Category Archives: unicode

import into UTF8 database

A common error when you import single-byte characters (e.g. iso8859p1 or mswin1252) into multi-bytes databases (e.g. utf8) is ORA-12899: value too large for column.

The root cause is the default semantics in a database being BYTE


SQL> select VALUE, ISDEFAULT 
  from v$parameter 
  where NAME='nls_length_semantics'
VALUE   ISDEFAULT
------- ---------
BYTE    TRUE

It means, one char equals one byte.

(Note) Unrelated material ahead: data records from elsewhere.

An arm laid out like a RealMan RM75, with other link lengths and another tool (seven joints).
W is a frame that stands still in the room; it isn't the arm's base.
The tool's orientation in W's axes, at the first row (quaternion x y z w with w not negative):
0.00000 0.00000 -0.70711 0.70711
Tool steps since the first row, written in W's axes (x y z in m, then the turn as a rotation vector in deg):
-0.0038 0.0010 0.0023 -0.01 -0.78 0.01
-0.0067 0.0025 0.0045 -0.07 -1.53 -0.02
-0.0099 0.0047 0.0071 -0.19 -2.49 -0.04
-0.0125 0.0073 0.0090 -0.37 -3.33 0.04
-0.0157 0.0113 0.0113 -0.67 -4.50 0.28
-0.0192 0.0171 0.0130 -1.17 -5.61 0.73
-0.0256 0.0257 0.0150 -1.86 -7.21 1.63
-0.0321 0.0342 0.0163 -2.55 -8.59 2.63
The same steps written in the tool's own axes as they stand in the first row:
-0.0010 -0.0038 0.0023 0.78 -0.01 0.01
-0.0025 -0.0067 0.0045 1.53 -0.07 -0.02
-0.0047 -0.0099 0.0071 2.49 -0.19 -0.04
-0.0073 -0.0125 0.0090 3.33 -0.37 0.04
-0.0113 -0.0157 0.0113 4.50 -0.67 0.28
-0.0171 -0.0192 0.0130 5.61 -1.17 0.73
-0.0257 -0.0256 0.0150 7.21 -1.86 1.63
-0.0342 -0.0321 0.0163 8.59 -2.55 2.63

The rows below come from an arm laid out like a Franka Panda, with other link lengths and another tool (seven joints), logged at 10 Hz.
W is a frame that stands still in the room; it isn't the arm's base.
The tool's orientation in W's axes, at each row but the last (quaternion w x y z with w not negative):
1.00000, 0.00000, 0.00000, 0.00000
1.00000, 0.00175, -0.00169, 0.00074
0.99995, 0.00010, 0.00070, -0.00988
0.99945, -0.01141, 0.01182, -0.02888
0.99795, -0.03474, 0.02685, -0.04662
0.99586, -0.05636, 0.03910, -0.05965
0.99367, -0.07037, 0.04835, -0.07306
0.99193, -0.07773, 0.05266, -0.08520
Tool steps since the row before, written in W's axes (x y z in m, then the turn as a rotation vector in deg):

But after conversion, one char is larger than one byte and does not fit any longer.

single-byte


SQL> select VALUE 
  from nls_database_parameters 
  where parameter='NLS_CHARACTERSET';
VALUE
-------------
WE8MSWIN1252
SQL> create table t(x char(1));
Table created.
SQL> insert into t values ('é');
1 row created.
SQL> commit;
Commit complete.
$ expdp scott/tiger dumpfile=t.dmp tables=t
. . exported "SCOTT"."T"            1 rows

multi-byte


SQL> select VALUE 
  from nls_database_parameters 
  where parameter='NLS_CHARACTERSET';
VALUE
-----------
UTF8
$ impdp scott/tiger dumpfile=t.dmp
Processing object type TABLE_EXPORT/TABLE/TABLE
Processing object type 
  TABLE_EXPORT/TABLE/TABLE_DATA
ORA-02374: conversion error loading table 
  "SCOTT"."T"
ORA-12899: value too large for column X 
  (actual: 2, maximum: 1)
ORA-02372: data for row: X : 0X'E9'
. . imported "SCOTT"."T"            0 out of 1 rows

How do I import my data?

1) import the metadata


$ impdp scott/tiger dumpfile=t.dmp content=metadata_only
Processing object type TABLE_EXPORT/TABLE/TABLE

2) change the char_used of the column(s) from (B)yte to (C)har

SQL> select 
  column_name, char_used, data_length, data_type 
  from user_tab_columns 
  where table_name='T' and char_used='B';
COLUMN_NAME  C DATA_LENGTH DATA_TYPE
------------ - ----------- ---------
X            B           1 CHAR
SQL> alter table t modify x char(1 char);
Table altered.

3) import the data

$ impdp scott/tiger dumpfile=t.dmp content=data_only
Processing object type 
  TABLE_EXPORT/TABLE/TABLE_DATA
. . imported "SCOTT"."T"            1 rows

4) check

SQL> select x, length(x), lengthb(x) from t;
X  LENGTH(X) LENGTHB(X)
- ---------- ----------
é          1          2

My column has now a length of one char and two bytes.